Below are some records. Pull every line that contains the word "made".

> RECORDS SUPPLIED
*****

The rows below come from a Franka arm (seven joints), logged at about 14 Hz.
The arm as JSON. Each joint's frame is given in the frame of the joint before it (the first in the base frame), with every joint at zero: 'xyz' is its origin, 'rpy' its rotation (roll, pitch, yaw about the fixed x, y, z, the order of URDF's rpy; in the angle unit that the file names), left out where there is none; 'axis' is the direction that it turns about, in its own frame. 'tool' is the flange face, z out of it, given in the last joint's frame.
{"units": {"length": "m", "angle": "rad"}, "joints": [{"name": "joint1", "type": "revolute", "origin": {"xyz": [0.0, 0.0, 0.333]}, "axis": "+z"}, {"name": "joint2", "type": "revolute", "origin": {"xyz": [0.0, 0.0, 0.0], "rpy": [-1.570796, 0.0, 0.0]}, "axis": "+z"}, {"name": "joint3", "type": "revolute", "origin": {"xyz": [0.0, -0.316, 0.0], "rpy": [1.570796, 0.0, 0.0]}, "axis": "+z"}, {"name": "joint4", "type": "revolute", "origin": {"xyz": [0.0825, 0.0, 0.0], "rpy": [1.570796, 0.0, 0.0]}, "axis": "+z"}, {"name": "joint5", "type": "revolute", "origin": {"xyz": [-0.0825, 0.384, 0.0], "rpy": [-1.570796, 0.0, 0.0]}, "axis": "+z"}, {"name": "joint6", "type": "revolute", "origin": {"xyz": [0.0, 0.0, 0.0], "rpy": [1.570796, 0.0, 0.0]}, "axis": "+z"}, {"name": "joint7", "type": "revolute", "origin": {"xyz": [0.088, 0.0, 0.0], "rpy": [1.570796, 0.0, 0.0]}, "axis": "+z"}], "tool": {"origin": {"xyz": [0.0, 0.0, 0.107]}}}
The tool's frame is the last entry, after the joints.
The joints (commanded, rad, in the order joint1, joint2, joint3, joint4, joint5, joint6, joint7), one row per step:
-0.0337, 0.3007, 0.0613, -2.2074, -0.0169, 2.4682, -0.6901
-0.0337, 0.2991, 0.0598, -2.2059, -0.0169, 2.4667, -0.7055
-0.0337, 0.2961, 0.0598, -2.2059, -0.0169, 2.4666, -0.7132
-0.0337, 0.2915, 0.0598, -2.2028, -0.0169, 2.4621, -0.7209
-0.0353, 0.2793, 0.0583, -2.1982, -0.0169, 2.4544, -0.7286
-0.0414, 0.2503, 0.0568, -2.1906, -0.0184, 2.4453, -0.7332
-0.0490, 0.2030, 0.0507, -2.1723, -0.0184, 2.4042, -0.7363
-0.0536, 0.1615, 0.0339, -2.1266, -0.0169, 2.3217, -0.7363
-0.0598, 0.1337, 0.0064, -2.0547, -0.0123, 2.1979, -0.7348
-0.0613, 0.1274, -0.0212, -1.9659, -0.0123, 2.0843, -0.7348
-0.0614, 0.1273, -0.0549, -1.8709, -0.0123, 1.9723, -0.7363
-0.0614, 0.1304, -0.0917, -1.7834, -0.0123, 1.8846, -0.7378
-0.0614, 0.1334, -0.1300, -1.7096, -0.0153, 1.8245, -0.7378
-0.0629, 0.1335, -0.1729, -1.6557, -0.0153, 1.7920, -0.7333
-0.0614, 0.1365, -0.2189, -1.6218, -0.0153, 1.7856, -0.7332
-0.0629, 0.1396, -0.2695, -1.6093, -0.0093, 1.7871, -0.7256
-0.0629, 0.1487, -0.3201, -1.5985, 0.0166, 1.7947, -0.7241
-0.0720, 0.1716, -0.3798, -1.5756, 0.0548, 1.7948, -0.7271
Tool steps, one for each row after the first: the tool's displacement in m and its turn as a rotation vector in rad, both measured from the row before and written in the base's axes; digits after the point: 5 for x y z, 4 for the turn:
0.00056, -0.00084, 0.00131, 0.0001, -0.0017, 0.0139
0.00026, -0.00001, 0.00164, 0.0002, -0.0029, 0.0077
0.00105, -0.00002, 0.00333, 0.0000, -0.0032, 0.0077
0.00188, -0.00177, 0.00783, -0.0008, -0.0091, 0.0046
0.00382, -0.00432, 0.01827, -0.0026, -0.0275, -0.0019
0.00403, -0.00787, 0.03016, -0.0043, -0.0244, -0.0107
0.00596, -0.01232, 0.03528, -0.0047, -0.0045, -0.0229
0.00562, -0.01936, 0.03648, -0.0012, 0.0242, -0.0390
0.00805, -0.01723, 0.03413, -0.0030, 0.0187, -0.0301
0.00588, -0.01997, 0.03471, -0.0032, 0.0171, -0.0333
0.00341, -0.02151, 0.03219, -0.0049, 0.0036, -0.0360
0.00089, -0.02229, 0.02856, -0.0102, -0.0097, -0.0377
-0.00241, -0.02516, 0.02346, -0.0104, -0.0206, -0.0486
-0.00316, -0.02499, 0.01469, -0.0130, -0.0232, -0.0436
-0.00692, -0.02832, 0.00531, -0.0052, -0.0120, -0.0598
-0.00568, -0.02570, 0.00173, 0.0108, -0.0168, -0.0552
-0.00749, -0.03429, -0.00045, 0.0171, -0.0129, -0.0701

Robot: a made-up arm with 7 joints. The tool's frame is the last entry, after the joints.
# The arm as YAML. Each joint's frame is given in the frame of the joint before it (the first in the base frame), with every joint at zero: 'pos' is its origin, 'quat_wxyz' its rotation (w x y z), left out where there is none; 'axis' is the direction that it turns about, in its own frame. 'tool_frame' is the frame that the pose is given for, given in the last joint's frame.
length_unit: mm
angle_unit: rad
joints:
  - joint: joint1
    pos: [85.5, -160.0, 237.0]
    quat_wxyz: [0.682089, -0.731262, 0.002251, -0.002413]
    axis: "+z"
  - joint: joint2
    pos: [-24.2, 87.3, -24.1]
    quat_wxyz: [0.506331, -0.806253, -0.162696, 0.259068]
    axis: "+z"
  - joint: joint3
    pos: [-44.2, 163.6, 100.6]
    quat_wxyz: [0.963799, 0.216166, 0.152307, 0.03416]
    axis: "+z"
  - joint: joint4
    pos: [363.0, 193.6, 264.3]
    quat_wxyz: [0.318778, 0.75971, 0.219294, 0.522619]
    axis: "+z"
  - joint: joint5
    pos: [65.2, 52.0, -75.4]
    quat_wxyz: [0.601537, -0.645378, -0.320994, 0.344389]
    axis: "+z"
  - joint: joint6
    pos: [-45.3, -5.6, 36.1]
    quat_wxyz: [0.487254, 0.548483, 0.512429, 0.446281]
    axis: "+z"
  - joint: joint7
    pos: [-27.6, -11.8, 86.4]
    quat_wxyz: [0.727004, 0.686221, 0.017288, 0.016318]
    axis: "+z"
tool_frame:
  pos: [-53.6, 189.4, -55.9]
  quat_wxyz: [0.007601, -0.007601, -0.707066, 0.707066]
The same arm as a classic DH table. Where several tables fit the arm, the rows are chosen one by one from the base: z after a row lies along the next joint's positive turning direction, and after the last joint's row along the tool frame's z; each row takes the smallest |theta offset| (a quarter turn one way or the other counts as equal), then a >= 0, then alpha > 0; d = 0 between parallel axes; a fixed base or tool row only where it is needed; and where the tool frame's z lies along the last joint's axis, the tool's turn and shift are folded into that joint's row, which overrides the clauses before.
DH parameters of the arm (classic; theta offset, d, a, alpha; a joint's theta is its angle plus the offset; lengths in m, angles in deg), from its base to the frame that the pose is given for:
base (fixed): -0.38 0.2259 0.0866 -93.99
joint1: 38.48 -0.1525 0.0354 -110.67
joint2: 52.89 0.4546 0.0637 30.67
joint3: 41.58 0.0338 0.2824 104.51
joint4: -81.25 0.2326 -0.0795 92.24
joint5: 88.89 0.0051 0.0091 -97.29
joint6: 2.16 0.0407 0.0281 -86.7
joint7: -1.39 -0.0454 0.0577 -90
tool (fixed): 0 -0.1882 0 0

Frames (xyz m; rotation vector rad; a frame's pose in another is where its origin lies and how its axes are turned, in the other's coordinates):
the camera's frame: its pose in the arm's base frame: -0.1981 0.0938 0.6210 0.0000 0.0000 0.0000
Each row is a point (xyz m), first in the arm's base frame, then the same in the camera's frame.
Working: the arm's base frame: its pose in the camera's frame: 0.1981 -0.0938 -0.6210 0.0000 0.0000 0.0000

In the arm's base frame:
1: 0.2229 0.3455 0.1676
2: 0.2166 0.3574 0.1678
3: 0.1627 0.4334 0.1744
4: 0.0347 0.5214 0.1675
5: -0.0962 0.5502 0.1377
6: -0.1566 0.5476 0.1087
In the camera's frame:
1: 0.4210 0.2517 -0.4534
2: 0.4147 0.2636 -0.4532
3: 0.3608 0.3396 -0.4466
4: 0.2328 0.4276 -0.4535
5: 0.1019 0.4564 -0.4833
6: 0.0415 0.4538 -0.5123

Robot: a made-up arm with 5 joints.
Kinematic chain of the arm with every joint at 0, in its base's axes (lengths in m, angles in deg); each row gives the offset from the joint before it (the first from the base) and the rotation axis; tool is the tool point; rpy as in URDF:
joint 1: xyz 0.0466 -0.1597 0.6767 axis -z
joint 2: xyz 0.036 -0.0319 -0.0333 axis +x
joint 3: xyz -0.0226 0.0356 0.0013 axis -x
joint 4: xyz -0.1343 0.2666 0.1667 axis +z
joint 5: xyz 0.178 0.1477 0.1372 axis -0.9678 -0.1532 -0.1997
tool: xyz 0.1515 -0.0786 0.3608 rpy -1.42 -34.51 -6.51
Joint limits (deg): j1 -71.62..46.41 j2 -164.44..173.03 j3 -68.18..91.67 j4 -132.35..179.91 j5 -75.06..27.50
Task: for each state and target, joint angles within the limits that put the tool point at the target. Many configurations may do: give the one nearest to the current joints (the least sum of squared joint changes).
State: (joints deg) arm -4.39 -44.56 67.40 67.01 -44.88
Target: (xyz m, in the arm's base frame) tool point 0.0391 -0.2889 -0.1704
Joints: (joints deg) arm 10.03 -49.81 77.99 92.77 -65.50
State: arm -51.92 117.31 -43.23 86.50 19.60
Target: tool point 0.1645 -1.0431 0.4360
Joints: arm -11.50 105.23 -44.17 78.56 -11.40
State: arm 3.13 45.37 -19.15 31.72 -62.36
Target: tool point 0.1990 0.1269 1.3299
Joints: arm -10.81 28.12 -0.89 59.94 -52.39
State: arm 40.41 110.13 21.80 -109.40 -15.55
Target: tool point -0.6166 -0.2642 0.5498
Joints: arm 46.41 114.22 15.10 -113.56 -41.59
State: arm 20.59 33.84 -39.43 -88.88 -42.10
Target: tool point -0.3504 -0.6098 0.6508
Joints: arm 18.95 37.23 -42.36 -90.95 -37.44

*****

> OUTPUT
Robot: a made-up arm with 7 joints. The tool's frame is the last entry, after the joints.
Robot: a made-up arm with 5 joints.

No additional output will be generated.